▶ AIM OF THE EXERCISE
The whole of the data is to be returned without a single change.

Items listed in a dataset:
↓

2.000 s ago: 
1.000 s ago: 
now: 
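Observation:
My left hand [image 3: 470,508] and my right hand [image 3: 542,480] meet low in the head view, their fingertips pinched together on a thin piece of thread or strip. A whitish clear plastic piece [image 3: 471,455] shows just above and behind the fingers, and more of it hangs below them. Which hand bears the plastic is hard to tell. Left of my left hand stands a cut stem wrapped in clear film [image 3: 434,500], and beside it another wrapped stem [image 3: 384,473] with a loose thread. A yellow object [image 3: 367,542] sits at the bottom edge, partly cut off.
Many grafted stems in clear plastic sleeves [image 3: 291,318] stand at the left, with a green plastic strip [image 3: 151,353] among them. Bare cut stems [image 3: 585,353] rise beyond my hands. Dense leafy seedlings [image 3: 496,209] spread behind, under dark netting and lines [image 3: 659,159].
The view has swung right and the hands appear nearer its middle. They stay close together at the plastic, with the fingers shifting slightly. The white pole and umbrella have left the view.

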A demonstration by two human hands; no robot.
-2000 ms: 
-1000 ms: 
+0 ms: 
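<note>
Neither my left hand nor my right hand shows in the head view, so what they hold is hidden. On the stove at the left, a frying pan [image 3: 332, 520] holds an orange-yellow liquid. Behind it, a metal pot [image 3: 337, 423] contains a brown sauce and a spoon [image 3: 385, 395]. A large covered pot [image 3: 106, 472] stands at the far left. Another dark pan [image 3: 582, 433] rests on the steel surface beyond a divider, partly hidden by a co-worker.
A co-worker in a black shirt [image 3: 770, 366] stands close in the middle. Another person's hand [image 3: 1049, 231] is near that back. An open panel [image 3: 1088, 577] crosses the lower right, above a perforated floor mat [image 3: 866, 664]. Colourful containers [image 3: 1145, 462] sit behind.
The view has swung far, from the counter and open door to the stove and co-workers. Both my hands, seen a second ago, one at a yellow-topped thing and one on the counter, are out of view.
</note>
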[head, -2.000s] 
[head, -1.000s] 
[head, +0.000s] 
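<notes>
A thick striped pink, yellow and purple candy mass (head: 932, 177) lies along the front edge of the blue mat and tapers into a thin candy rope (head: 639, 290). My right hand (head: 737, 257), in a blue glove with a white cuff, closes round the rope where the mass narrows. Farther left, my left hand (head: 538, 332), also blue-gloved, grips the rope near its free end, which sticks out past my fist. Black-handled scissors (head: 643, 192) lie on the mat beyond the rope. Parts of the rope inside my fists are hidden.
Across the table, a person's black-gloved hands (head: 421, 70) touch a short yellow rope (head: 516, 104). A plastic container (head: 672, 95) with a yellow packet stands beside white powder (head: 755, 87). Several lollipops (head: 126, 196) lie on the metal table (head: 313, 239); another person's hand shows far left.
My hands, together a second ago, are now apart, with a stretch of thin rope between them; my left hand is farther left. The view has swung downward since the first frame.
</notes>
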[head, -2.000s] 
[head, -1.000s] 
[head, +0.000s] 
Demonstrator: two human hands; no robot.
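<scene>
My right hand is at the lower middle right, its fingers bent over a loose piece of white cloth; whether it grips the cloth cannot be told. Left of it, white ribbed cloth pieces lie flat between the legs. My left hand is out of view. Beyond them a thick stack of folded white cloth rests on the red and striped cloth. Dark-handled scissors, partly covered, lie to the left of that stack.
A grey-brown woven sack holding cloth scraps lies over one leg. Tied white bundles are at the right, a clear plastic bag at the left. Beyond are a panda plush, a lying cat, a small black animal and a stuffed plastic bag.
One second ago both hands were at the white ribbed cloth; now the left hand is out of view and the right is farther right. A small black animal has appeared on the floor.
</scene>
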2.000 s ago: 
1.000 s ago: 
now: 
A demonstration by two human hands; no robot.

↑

▶ TASK SOLUTION
2.000 s ago: 
1.000 s ago: 
now: 
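Observation:
My left hand [image 3: 470,508] and my right hand [image 3: 542,480] meet low in the head view, their fingertips pinched together on a thin piece of thread or strip. A whitish clear plastic piece [image 3: 471,455] shows just above and behind the fingers, and more of it hangs below them. Which hand bears the plastic is hard to tell. Left of my left hand stands a cut stem wrapped in clear film [image 3: 434,500], and beside it another wrapped stem [image 3: 384,473] with a loose thread. A yellow object [image 3: 367,542] sits at the bottom edge, partly cut off.
Many grafted stems in clear plastic sleeves [image 3: 291,318] stand at the left, with a green plastic strip [image 3: 151,353] among them. Bare cut stems [image 3: 585,353] rise beyond my hands. Dense leafy seedlings [image 3: 496,209] spread behind, under dark netting and lines [image 3: 659,159].
The view has swung right and the hands appear nearer its middle. They stay close together at the plastic, with the fingers shifting slightly. The white pole and umbrella have left the view.
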
A demonstration by two human hands; no robot.
-2000 ms: 
-1000 ms: 
+0 ms: 
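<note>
Neither my left hand nor my right hand shows in the head view, so what they hold is hidden. On the stove at the left, a frying pan [image 3: 332, 520] holds an orange-yellow liquid. Behind it, a metal pot [image 3: 337, 423] contains a brown sauce and a spoon [image 3: 385, 395]. A large covered pot [image 3: 106, 472] stands at the far left. Another dark pan [image 3: 582, 433] rests on the steel surface beyond a divider, partly hidden by a co-worker.
A co-worker in a black shirt [image 3: 770, 366] stands close in the middle. Another person's hand [image 3: 1049, 231] is near that back. An open panel [image 3: 1088, 577] crosses the lower right, above a perforated floor mat [image 3: 866, 664]. Colourful containers [image 3: 1145, 462] sit behind.
The view has swung far, from the counter and open door to the stove and co-workers. Both my hands, seen a second ago, one at a yellow-topped thing and one on the counter, are out of view.
</note>
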[head, -2.000s] 
[head, -1.000s] 
[head, +0.000s] 
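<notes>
A thick striped pink, yellow and purple candy mass (head: 932, 177) lies along the front edge of the blue mat and tapers into a thin candy rope (head: 639, 290). My right hand (head: 737, 257), in a blue glove with a white cuff, closes round the rope where the mass narrows. Farther left, my left hand (head: 538, 332), also blue-gloved, grips the rope near its free end, which sticks out past my fist. Black-handled scissors (head: 643, 192) lie on the mat beyond the rope. Parts of the rope inside my fists are hidden.
Across the table, a person's black-gloved hands (head: 421, 70) touch a short yellow rope (head: 516, 104). A plastic container (head: 672, 95) with a yellow packet stands beside white powder (head: 755, 87). Several lollipops (head: 126, 196) lie on the metal table (head: 313, 239); another person's hand shows far left.
My hands, together a second ago, are now apart, with a stretch of thin rope between them; my left hand is farther left. The view has swung downward since the first frame.
</notes>
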[head, -2.000s] 
[head, -1.000s] 
[head, +0.000s] 
Demonstrator: two human hands; no robot.
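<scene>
My right hand is at the lower middle right, its fingers bent over a loose piece of white cloth; whether it grips the cloth cannot be told. Left of it, white ribbed cloth pieces lie flat between the legs. My left hand is out of view. Beyond them a thick stack of folded white cloth rests on the red and striped cloth. Dark-handled scissors, partly covered, lie to the left of that stack.
A grey-brown woven sack holding cloth scraps lies over one leg. Tied white bundles are at the right, a clear plastic bag at the left. Beyond are a panda plush, a lying cat, a small black animal and a stuffed plastic bag.
One second ago both hands were at the white ribbed cloth; now the left hand is out of view and the right is farther right. A small black animal has appeared on the floor.
</scene>
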2.000 s ago: 
1.000 s ago: 
now: 
A demonstration by two human hands; no robot.

Here the exercise is finished.